Società postcoloniale
Dalla metà del XIX secolo la maggior parte dei paesi dell’America Latina era diventata repubblica indipendente e aveva abolito la schiavitù. Eccezioni importanti erano Brasile, Cuba e Porto Rico, dove la schiavitù persistette fino al 1880, anche se a quel punto la maggior parte degli schiavi era già stata liberata. Le élite erano ansiose di definire l’identità delle loro nuove nazioni in una luce positiva, ma avevano difficoltà a conciliare la natura mista delle loro popolazioni con le teorie popolari dell’epoca, ma poi smentite, sulla presunta inferiorità biologica delle persone di colore.

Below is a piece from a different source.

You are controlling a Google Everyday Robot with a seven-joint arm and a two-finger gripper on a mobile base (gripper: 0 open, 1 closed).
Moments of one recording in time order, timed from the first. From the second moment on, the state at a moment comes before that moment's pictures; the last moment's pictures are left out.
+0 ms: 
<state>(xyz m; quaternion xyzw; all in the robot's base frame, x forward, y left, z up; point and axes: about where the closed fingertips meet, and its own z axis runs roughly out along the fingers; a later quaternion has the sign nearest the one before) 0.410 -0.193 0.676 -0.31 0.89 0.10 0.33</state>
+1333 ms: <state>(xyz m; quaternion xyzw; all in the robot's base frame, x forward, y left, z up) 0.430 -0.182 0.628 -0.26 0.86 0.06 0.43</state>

Soprattutto all’inizio del XX secolo, alcuni latinoamericani risposero a questo dilemma invocando la nozione di “miscela progressiva”. Questa teoria ammetteva che le popolazioni nazionali dell’America Latina erano miste, ma supponeva anche che la regione si stesse muovendo verso uno stato “superiore” di crescente “bianchezza”. Molti paesi incoraggiarono l’immigrazione europea per accelerare questo presunto processo di blanqueamiento (“sbiancamento”). Le credenze e le pratiche delle élite nei paesi con grandi popolazioni indigene (ad esempio, il Messico) divennero piuttosto contraddittorie: le credenze e le pratiche delle élite nei paesi con grandi popolazioni indigene (ad esempio, il Messico), Messico) divennero piuttosto contraddittorie: tendevano a glorificare il passato indigeno nelle ideologie dell’indigenismo mentre continuavano a prevedere un futuro di integrazione e mescolanza, il tutto mentre discriminavano le popolazioni indigene esistenti.

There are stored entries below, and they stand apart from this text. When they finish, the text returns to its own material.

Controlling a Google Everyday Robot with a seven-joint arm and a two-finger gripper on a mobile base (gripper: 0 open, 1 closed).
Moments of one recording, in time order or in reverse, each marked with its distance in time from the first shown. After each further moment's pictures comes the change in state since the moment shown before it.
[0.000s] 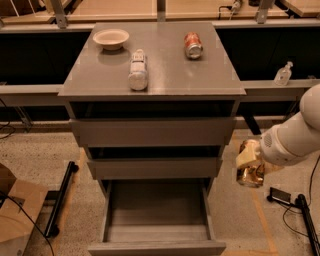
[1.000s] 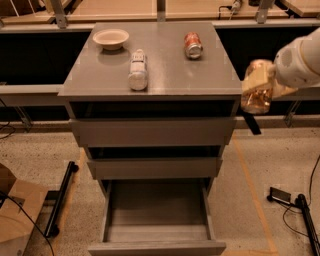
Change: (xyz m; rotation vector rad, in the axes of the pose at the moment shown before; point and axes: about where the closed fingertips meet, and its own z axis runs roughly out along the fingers) arm -0.128 0.062 -0.148 -0.058 -0.303 -0.150
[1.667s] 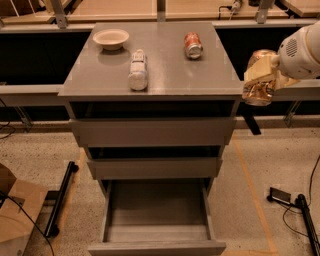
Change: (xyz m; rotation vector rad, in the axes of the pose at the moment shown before) arm -0.016 0.006 -0.013 -0.006 -0.040 -0.009
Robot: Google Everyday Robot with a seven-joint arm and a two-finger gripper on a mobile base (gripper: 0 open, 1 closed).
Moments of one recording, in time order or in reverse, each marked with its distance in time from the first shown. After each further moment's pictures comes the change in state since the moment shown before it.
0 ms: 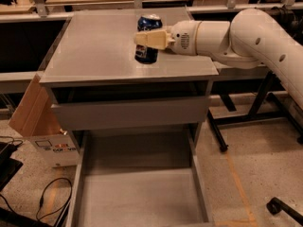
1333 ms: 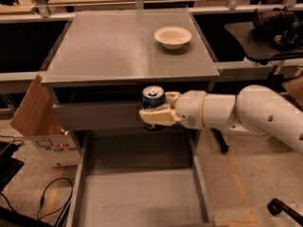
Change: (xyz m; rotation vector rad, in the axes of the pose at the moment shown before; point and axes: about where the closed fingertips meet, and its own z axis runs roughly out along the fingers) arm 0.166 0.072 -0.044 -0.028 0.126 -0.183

Molti intellettuali latinoamericani cercarono di prendere le distanze dalle teorie euro-americane sulla razza affermando che la mescolanza aveva creato una società tollerante in cui il razzismo non era un problema e in cui la biologia giocava poco nella definizione delle identità sociali. Questa immagine di “democrazia razziale” fu fatta in esplicito contrasto con la segregazione razziale degli Stati Uniti e persistette nel XXI secolo. Nella pratica quotidiana, tuttavia, le idee latinoamericane sulla “razza” continuavano a giocare un ruolo importante: sebbene categorie identitarie come “nero”, “indiano”, “bianco” e “meticcio” fossero riconosciute come altamente variabili e prevalentemente culturali, esse continuavano comunque a essere informate da idee sulla discendenza (in termini di una qualche “essenza” interna) e sul corpo (in termini di aspetto).
Un esempio dal Brasile aiuta a illustrare i modi complessi in cui queste questioni si giocavano nella vita quotidiana: molte prove raccolte a partire dagli anni ’50 indicano che, nonostante l’indeterminatezza del “nero” come identità collettiva, esiste una sostanziale disuguaglianza razziale ed è mantenuta in parte dalla continua discriminazione contro i singoli neri. Altre prove, per esempio dalla Colombia, dal Guatemala e dal Perù, indicano che nozioni positive sulla mescolanza fisica e culturale hanno continuato a coesistere con idee sulla superiorità del bianco e l’inferiorità del nero e dell’indigenità.
Nel tardo XX secolo, diversi paesi latinoamericani hanno ridefinito le loro identità nazionali, allontanandosi dalle idee di blanqueamiento e andando verso un riconoscimento ufficiale e una celebrazione della pluralità culturale ed etnica. Questo fu in parte in risposta all’attivismo politico indigeno e, in misura minore, nero che, basandosi su tradizioni di resistenza di lunga data, fiorì a partire dagli anni ’60. Il termine razza ricorre raramente in questo nuovo discorso, eppure le stesse categorie – nero, bianco, indiano – sono in evidenza. Questi sviluppi hanno riaffermato le identità nere e indigene, specialmente nella sfera pubblica e quando particolari diritti – soprattutto alla terra – sono legati a quella che ora viene chiamata “etnia”. Anche se i popoli indigeni hanno avuto a lungo speciali riserve di terra in molte parti dell’America Latina, è stato solo al volgere del XXI secolo, in particolare in Colombia, che è emersa la possibilità per le comunità nere di richiedere terre di riserva. Nonostante i cambiamenti a lungo termine, il tropo chiave della “mescolanza” è rimasto una parte vitale (anche se pubblicamente de-enfatizzata) delle identità nazionali latinoamericane. In passato questo tropo non ha cancellato la presenza dei neri e dei popoli indigeni, ma li ha emarginati, a volte fino al punto di essere quasi invisibili. Sebbene l’enfasi sul multiculturalismo abbia contribuito ad aumentare la visibilità di questi gruppi, la domanda se tali sviluppi contribuiranno a ridurre la loro marginalità sociale, economica e politica rimane senza risposta.